自从六年前芳堇阁被一把火付之一炬,桐旖楼便替代芳堇阁成为陇右最大的销金窟,柳静颐一直在探查原来芳堇阁中姑娘的去处,她怀疑,那些姑娘们被桐旖楼接手。
一入贱籍,即便是身契被焚毁,但在官府中的备案一直都在,贱籍也在官府中,脱籍需要拿着脱籍去官府更换籍契,才能正式脱离贱籍。但是在刺史府的户房内并未找到原来那些姑娘们的脱籍记录。也就是说她们只不过换了一个栖身之所。
眼尖的老鸨见有生客,远远的上下打量了一番柳静颐,随后不紧不慢的陪着笑脸上前赢到:“小公子看着眼生,是初次来我这桐旖楼吧。小公子可有看上眼的姑娘?”
柳静颐淡淡的看了她一眼,从怀中拿出一个银元宝,沉声问:“这锭银子,能要一个什么姑娘?”
桐旖楼的老鸨瞥了一眼那锭银子,声音不带任何起伏的说道:“小公子这锭银子,能在这大厅里买个座位,虽说您通身衣着华贵,但这点银子,可请不起姑娘哦。”说罢随手招呼了伙计:“来,带这位小公子找个座位。”
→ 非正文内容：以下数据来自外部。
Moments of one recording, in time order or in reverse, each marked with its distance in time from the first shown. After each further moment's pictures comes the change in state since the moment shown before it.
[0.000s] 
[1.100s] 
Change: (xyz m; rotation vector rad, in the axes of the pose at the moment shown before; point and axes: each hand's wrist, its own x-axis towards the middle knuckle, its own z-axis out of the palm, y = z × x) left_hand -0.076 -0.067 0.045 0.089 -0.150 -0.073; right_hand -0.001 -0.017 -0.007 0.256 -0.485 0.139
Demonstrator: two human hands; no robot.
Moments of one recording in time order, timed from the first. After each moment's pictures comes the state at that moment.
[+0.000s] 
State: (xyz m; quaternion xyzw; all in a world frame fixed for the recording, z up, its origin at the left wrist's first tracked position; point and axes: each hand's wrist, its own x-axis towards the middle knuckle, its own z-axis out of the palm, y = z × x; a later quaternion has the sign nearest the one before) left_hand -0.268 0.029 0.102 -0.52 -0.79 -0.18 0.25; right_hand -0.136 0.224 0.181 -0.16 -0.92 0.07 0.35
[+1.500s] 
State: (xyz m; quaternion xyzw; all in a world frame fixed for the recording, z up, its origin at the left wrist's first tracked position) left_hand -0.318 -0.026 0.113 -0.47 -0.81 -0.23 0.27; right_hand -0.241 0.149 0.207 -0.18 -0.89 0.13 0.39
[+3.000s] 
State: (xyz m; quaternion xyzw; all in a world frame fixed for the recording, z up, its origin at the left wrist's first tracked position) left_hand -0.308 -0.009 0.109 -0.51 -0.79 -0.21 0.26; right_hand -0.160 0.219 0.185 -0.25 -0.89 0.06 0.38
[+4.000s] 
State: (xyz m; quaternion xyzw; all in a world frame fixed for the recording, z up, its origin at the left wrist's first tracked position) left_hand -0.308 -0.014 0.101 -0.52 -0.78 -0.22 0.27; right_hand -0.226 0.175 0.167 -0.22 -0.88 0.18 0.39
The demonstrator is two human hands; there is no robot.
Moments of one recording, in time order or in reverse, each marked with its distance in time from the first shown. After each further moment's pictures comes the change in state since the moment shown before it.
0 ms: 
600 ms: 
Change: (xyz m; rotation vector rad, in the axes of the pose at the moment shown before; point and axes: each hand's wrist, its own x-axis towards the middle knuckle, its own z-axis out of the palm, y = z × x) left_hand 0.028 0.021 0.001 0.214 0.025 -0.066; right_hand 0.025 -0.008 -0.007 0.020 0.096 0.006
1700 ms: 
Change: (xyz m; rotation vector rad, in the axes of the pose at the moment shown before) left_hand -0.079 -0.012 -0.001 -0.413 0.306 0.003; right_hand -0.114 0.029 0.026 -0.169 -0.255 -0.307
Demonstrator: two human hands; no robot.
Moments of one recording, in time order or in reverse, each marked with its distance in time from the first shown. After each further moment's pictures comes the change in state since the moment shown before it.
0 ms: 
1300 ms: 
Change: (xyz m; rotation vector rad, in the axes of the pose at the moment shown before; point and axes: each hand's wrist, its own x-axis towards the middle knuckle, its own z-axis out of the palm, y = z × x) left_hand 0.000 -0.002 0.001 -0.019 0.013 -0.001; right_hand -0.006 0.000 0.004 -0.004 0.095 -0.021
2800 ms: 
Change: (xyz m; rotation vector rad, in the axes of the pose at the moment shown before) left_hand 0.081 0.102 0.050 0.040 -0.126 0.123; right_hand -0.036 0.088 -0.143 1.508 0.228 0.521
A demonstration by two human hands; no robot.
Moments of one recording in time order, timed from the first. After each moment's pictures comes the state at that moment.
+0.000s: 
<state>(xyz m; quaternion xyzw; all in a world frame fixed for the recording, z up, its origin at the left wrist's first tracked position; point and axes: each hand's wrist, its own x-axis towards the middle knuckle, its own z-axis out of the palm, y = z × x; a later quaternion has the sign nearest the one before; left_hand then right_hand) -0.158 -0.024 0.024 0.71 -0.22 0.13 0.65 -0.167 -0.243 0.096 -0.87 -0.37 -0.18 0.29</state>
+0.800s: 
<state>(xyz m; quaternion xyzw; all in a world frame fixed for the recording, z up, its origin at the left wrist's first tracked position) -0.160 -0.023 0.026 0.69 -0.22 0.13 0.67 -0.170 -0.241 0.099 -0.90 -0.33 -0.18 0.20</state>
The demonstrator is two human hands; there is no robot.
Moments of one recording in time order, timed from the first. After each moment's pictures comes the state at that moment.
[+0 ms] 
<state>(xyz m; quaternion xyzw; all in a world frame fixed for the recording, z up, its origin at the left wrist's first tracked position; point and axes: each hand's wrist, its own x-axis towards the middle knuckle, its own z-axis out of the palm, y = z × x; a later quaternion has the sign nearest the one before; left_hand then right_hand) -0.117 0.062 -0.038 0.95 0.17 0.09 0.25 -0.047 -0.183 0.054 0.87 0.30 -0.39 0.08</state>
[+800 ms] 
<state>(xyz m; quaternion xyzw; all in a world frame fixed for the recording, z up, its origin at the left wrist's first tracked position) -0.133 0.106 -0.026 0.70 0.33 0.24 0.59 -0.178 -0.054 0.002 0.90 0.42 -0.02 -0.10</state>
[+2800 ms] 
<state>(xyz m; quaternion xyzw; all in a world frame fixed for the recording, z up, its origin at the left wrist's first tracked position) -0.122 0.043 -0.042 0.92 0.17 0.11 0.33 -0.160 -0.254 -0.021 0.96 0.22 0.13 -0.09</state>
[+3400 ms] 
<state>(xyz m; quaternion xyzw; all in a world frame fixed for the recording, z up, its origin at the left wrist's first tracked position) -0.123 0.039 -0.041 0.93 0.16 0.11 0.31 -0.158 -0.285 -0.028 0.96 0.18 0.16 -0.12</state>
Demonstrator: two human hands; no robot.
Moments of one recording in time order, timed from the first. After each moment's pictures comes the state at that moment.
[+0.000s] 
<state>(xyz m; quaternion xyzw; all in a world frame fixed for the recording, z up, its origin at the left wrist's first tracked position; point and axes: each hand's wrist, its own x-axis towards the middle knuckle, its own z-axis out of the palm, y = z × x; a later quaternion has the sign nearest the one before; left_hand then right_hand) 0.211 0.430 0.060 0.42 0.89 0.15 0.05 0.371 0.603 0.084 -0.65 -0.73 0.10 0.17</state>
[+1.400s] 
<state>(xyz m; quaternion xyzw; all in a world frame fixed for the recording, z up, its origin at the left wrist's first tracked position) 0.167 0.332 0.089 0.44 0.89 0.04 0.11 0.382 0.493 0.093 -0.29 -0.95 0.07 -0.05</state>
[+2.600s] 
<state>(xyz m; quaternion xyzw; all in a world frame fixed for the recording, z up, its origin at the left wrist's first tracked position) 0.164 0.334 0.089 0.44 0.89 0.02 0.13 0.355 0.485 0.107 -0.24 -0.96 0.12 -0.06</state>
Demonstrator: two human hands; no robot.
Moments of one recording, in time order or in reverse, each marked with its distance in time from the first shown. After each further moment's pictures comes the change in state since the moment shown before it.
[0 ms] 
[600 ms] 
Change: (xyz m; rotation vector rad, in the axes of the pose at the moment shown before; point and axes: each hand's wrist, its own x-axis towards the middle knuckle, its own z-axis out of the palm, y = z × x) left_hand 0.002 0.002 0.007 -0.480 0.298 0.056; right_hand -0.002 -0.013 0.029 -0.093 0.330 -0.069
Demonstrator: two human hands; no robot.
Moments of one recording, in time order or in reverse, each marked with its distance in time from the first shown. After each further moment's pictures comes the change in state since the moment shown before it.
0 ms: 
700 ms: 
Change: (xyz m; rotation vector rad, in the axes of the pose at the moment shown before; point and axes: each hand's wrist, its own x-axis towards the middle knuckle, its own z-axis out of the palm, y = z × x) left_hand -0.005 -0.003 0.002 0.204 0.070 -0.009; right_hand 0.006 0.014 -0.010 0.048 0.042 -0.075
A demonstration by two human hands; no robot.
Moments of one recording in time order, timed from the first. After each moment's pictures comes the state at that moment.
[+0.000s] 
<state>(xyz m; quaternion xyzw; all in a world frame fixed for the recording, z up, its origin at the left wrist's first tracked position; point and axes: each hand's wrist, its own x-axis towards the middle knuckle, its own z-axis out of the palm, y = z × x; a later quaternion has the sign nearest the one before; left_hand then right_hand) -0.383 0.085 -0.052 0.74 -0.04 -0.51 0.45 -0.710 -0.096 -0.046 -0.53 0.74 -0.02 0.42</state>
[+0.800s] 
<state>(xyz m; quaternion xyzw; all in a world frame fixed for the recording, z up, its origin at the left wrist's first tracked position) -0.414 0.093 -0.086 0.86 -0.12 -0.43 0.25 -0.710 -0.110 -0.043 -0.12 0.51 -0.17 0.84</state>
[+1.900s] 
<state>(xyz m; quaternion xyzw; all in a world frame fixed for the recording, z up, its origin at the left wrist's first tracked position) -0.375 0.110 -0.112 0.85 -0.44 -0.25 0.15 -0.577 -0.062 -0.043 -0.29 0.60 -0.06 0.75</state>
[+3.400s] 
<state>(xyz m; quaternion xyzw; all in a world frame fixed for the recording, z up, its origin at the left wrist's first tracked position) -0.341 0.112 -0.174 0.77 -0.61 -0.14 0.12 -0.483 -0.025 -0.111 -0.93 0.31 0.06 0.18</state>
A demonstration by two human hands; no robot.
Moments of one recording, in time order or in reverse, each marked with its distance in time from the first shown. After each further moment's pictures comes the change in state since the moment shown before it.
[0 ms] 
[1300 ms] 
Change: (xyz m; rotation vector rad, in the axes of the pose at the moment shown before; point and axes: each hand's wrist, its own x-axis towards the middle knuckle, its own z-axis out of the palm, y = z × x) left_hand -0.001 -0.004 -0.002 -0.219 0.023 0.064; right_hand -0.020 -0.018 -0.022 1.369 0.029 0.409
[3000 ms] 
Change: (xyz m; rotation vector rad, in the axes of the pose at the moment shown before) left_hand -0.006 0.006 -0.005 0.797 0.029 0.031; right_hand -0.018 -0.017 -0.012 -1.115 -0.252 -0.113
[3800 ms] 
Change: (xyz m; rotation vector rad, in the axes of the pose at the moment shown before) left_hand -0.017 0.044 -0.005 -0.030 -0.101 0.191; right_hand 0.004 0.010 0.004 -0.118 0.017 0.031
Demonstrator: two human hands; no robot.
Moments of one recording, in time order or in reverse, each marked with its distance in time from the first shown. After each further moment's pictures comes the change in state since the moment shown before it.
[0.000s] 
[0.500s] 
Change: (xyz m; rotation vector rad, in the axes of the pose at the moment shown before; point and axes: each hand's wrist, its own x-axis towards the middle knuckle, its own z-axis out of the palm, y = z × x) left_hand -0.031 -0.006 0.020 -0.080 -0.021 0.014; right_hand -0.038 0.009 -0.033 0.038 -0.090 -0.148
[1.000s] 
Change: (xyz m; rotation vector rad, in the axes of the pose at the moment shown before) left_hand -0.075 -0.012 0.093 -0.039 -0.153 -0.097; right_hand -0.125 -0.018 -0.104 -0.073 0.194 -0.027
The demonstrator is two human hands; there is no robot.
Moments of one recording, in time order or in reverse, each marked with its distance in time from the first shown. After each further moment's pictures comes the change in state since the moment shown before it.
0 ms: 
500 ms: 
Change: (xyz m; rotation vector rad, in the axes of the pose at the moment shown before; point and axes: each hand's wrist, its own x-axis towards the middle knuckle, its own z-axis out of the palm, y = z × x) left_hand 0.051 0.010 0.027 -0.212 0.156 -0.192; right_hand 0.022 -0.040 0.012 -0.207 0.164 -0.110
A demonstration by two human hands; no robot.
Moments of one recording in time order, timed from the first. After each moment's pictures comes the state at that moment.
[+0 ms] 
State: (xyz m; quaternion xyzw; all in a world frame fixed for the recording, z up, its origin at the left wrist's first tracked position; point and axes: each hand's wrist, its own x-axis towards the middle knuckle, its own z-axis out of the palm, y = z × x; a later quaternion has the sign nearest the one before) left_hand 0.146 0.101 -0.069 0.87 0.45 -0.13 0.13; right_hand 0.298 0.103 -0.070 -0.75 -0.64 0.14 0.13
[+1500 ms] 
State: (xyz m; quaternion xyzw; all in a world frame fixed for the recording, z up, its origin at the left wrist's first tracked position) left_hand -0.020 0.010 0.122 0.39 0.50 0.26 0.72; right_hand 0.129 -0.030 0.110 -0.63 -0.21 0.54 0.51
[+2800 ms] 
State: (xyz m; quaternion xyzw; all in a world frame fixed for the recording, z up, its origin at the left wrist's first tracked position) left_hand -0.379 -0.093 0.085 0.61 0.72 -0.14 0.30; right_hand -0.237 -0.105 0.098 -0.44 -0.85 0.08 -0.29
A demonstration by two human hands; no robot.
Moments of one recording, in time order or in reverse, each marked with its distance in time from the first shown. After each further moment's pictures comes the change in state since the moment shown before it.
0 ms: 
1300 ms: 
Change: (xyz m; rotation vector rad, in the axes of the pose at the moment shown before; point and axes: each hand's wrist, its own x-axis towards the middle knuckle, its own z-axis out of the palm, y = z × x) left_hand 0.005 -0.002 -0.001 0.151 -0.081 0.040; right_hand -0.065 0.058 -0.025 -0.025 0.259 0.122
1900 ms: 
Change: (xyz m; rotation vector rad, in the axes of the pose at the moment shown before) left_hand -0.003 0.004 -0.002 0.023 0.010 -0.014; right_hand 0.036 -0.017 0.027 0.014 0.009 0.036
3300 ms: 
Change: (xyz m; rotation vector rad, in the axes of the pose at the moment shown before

一旁一个伙计便走上前来,看在银子的份上,恭敬的对柳静颐说:“小公子,今儿您运气好,碰上我们这里轻楠姑娘头一次迎客,轻楠姑娘生的清秀娟丽,这谈箜篌弹的更是整个陇右无人能出其右。”
柳静颐了然,抬眼看向坐在舞台中央的那女子问道:“就是那位姑娘?”
不料伙计不屑的说道:“那姑娘可与轻楠姑娘没法比。这只是我们这里的二等姑娘,是为今日的轻楠姑娘出场做前戏准备的。”
“前戏姑娘的技艺已经如此悠扬悦耳,那这轻楠姑娘该是何等的惊为天人!”柳静颐心下感叹。
伙计一边说,一边将柳静颐带到舞台边上的位置。柳静颐蹙眉,不悦道:“这位置也太偏了。”
伙计撇嘴:“小公子您那银子也只能买这么个位置。”
柳静颐顿时心生闷气,身旁的紫苏早就看不惯这些人见钱眼开的势利行为,顺势发作:“你们欺人太甚。”